What you will do =
Find the word "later" in the data, then copy each line where it is found.

Stored data =
# # #

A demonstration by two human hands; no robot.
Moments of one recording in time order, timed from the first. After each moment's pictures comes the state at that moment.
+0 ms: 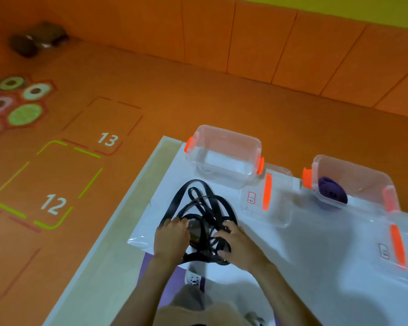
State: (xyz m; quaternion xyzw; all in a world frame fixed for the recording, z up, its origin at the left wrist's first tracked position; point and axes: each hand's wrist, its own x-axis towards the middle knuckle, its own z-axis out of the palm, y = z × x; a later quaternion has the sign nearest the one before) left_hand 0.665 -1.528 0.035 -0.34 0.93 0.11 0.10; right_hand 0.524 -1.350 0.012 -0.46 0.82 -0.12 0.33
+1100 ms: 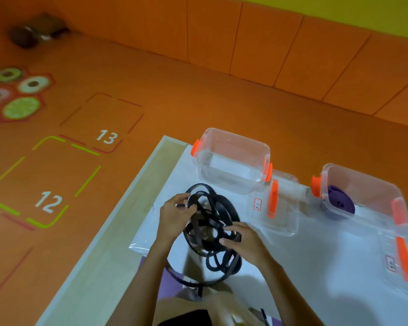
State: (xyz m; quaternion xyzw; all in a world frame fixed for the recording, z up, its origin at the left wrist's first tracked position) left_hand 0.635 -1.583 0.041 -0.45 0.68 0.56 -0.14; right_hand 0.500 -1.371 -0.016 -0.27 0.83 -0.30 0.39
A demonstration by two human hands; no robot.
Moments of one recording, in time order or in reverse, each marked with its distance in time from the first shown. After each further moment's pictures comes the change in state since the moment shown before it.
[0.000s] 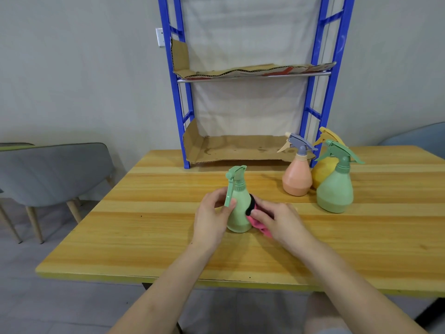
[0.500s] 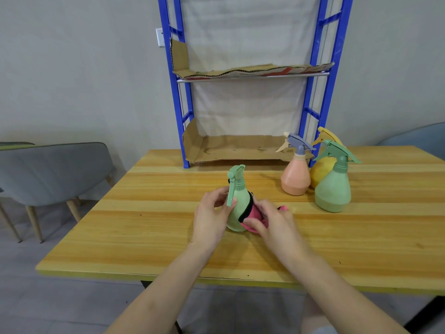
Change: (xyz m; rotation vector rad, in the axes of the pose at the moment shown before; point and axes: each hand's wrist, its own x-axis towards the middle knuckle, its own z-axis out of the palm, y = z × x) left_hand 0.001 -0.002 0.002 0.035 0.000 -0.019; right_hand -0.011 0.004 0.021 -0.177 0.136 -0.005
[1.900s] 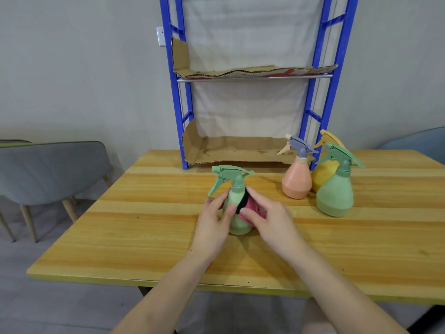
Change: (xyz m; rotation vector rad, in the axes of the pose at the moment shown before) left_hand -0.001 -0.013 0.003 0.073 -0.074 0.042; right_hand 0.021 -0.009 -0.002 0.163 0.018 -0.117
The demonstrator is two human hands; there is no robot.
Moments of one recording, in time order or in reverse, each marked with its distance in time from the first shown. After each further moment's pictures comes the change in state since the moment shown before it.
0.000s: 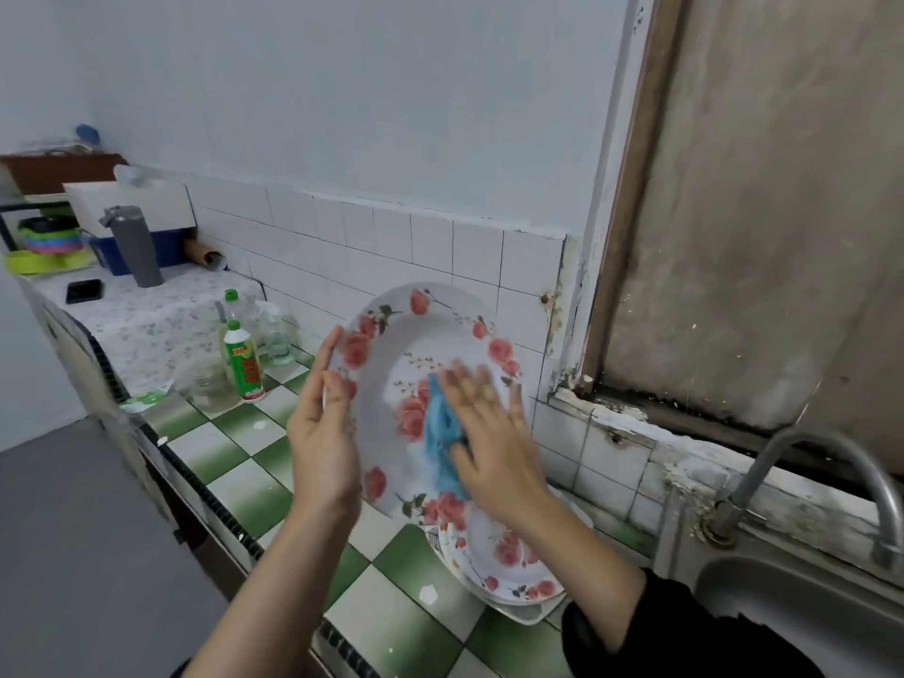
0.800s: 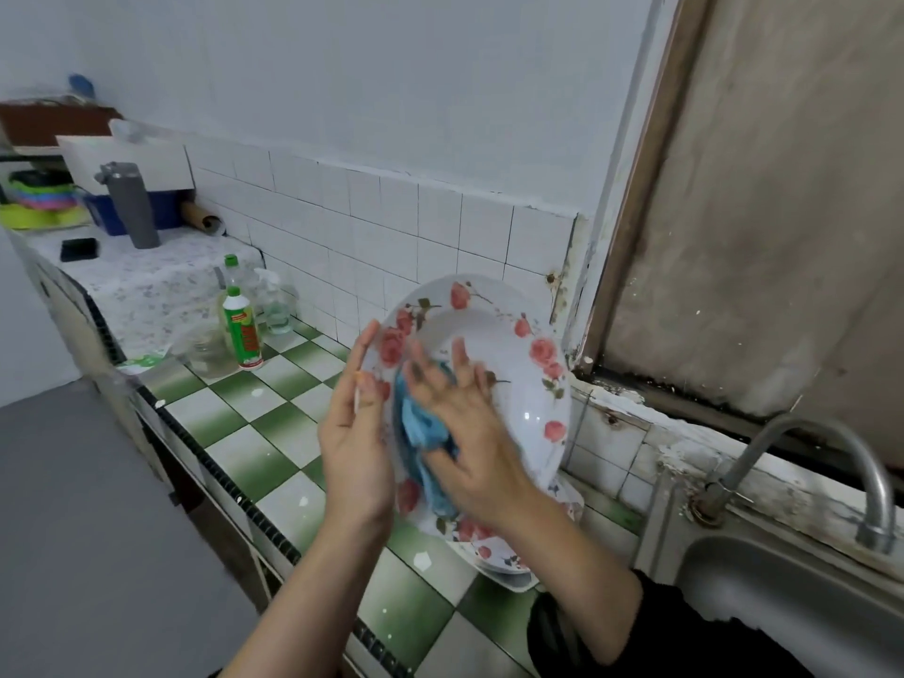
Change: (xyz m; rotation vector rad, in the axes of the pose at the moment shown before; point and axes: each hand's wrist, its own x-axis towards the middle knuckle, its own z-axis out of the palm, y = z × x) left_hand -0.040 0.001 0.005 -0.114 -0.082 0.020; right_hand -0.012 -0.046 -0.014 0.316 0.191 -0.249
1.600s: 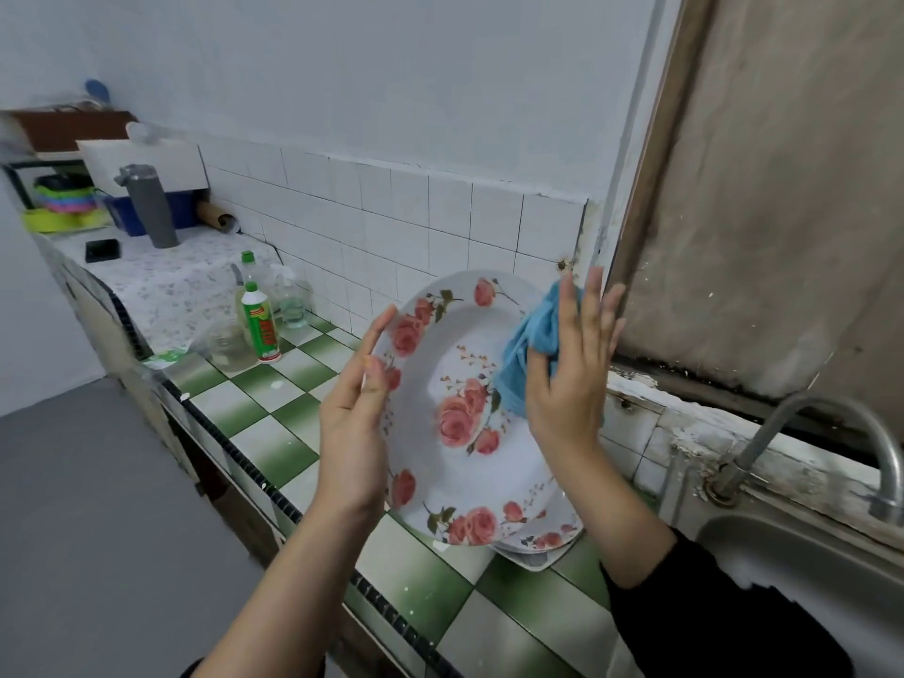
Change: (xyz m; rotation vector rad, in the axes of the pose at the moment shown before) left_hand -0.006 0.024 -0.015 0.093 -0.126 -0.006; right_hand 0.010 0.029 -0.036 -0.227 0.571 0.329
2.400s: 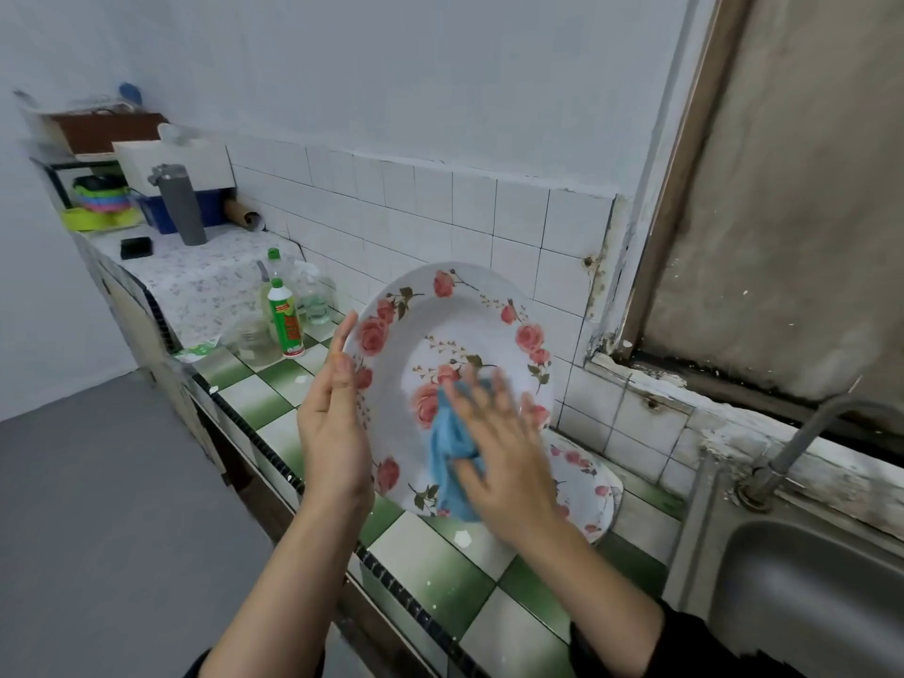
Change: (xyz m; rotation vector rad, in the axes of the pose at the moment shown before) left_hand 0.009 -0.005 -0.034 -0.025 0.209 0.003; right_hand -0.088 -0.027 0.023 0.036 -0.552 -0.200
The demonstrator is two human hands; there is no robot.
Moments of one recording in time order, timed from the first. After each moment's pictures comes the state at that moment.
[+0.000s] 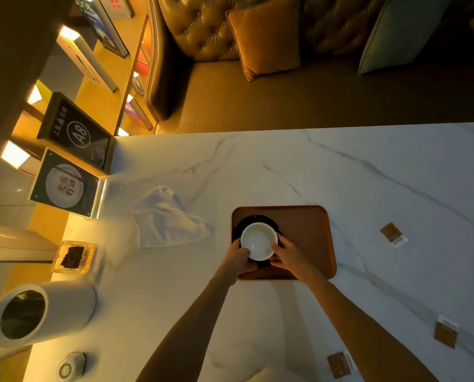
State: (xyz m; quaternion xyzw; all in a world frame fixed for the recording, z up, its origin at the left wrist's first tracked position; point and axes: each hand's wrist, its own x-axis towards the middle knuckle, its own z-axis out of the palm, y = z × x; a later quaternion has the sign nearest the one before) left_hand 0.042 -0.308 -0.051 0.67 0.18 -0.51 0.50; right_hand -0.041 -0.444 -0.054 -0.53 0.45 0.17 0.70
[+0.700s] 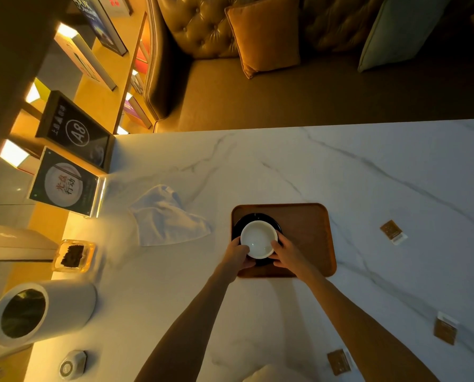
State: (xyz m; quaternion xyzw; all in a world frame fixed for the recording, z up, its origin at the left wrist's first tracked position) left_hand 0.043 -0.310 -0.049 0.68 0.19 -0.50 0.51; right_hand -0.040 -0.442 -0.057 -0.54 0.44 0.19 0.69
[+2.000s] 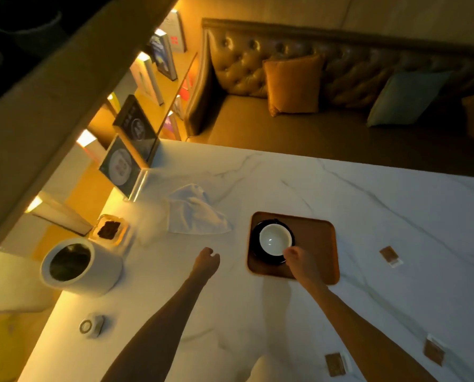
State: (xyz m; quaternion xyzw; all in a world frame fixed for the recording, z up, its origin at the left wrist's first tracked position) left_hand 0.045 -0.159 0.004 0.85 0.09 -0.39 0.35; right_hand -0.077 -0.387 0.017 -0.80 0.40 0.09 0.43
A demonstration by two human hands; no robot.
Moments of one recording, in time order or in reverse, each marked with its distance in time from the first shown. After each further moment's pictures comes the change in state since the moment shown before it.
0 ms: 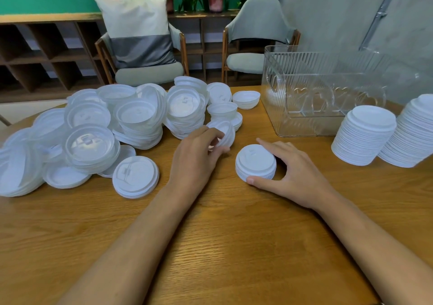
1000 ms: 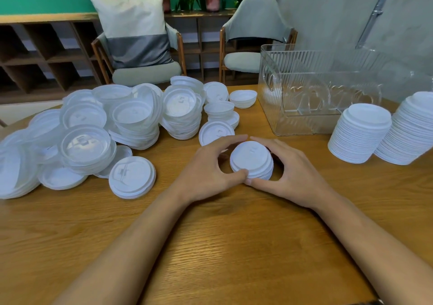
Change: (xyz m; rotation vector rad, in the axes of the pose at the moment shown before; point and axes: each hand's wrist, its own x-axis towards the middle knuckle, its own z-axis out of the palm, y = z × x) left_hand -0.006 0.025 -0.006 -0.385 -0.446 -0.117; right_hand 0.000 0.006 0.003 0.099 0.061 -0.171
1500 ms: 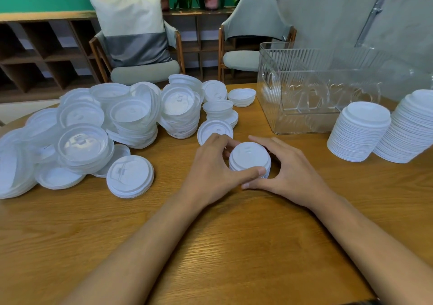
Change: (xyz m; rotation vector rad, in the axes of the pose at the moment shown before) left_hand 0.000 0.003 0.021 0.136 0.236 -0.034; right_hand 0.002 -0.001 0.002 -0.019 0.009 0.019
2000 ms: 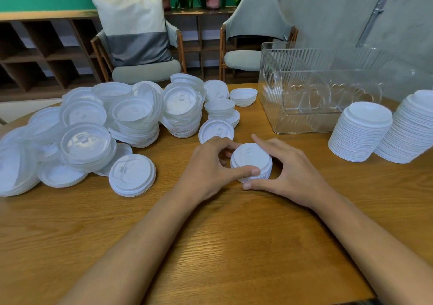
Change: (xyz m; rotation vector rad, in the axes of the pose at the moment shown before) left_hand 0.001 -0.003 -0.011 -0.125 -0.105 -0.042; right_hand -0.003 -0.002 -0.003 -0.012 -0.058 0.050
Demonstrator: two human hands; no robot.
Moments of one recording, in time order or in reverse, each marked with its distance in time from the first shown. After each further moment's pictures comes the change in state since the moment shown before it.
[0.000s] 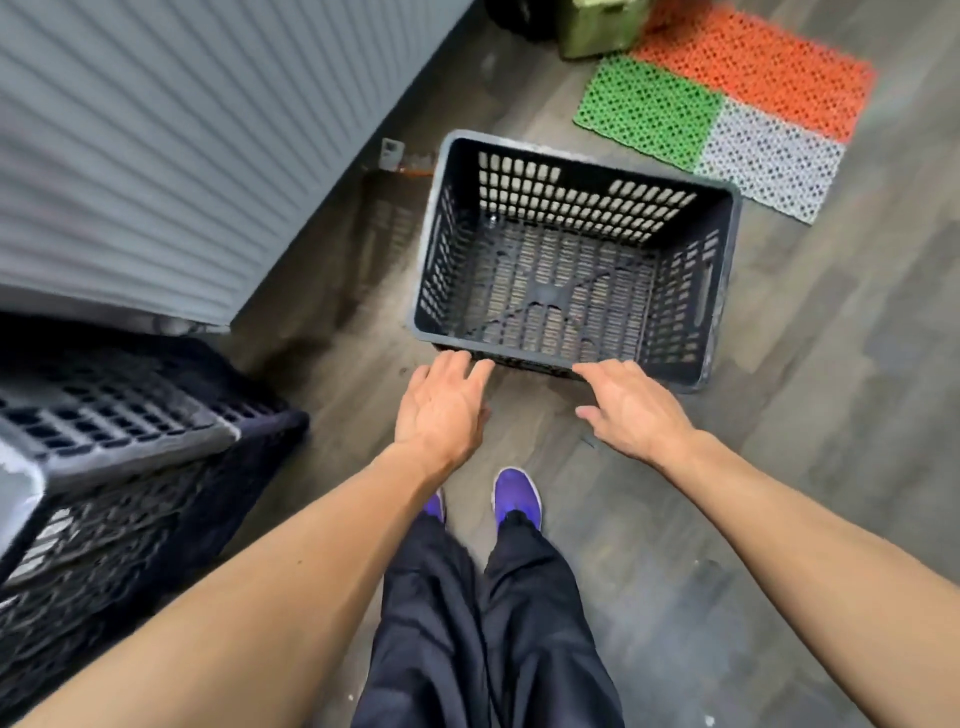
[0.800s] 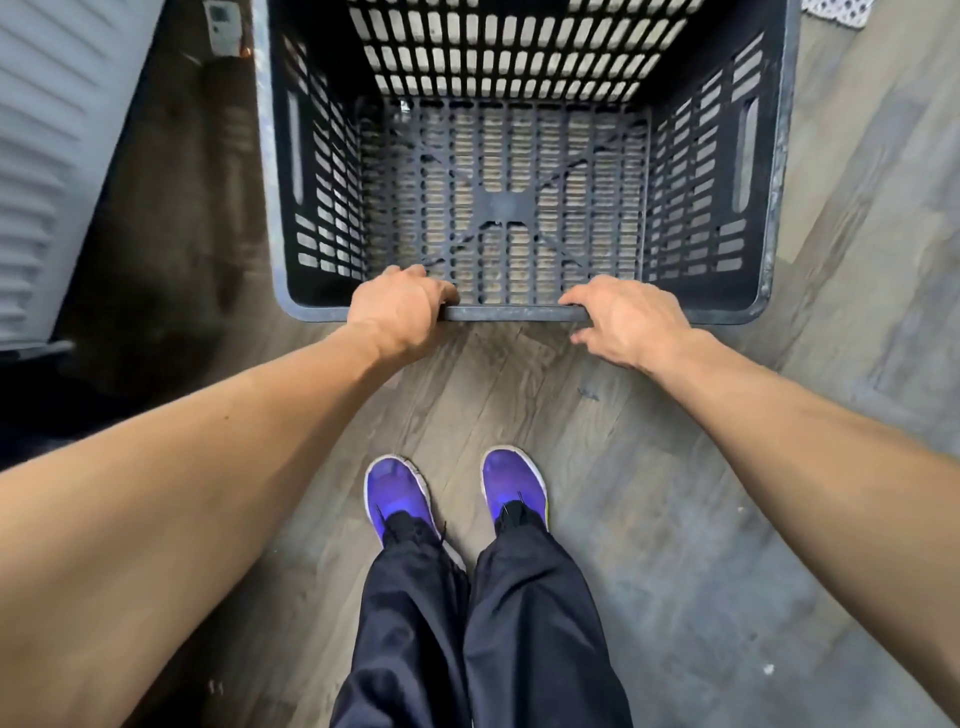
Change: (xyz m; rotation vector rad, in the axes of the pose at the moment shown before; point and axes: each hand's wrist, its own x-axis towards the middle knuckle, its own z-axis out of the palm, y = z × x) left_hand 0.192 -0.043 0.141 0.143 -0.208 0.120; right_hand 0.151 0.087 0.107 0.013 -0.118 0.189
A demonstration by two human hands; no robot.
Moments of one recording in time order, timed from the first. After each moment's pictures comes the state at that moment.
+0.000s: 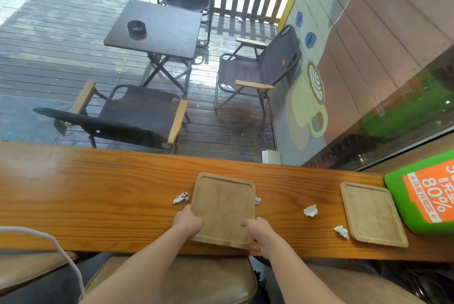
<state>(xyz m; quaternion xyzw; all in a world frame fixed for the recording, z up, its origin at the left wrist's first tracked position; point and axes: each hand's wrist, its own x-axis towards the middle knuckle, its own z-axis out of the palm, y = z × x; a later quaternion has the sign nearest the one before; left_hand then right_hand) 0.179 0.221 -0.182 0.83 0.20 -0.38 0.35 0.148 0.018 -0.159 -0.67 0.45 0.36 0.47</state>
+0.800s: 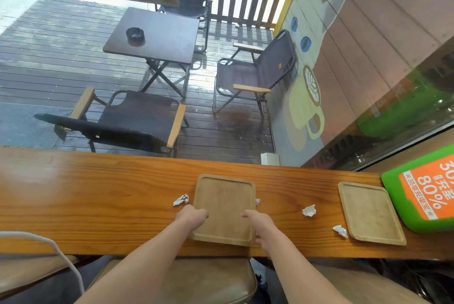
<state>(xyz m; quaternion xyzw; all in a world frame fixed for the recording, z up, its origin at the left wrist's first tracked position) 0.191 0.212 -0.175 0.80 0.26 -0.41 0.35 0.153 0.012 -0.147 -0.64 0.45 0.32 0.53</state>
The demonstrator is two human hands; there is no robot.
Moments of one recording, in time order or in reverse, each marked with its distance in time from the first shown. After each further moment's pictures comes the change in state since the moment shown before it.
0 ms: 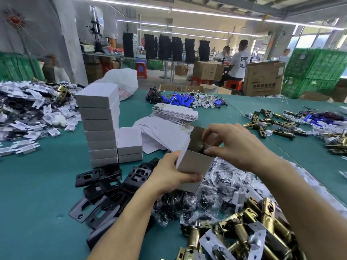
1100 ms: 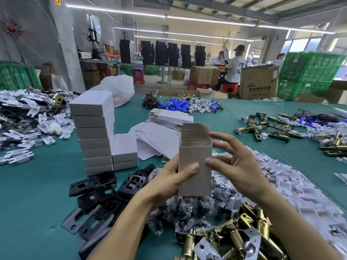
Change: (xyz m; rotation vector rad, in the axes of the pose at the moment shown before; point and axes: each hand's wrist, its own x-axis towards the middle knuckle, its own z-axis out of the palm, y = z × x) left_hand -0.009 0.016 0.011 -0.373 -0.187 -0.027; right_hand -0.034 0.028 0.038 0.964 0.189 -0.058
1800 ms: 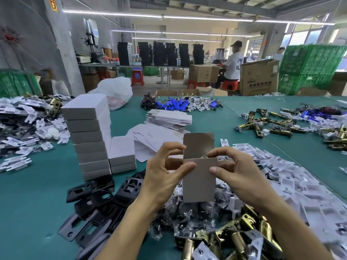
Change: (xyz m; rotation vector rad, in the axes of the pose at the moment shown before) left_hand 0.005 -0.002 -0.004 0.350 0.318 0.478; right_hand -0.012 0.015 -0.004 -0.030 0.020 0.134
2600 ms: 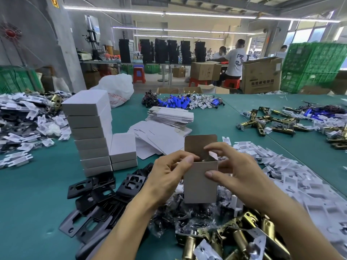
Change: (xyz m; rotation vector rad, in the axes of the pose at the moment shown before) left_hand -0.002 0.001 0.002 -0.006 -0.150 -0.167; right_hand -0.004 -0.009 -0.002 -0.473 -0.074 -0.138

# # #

Answer to this task =
State: (xyz m; quaternion xyzw; all in a world frame fixed for the recording, z up, its origin at the left wrist's first tracked position; point and axes: each hand's wrist, its own x-axis towards the middle knuckle, its own z-axis out of the palm, y = z × x; a later quaternion has the sign nearest the one before) left_hand 0.665 -1.528 0.035 -0.34 0.93 0.11 0.10; right_hand 0.524 -1.350 0.012 -0.46 0.82 -0.12 0.33
State: (xyz m; quaternion xyzw; all in a world frame fixed for the recording, z up, its origin at the left wrist's first tracked position; point and axes: each hand's wrist, its own x-axis towards the middle knuckle, its own z-axis out of the palm, y = z × x; a later quaternion has the sign nearest the one before) left_hand 0.042 -0.308 -0.051 0.67 0.18 -0.51 0.50; right_hand -0.041 -0.444 -0.054 -0.53 0.45 0.17 0.70
<state>(xyz m; quaternion xyzw; all in a world frame fixed for the recording, z up, its origin at the left wrist's first tracked position; point and axes: each hand's wrist, its own x-axis towards the middle knuckle, its own z-axis out of the palm, y = z × x; a later quaternion has the sign nearest the one before; left_hand then right_hand) 0.179 0.221 -0.182 0.83 0.20 -0.38 0.35 0.148 0.018 -0.159 -0.67 0.45 0.36 0.47</state>

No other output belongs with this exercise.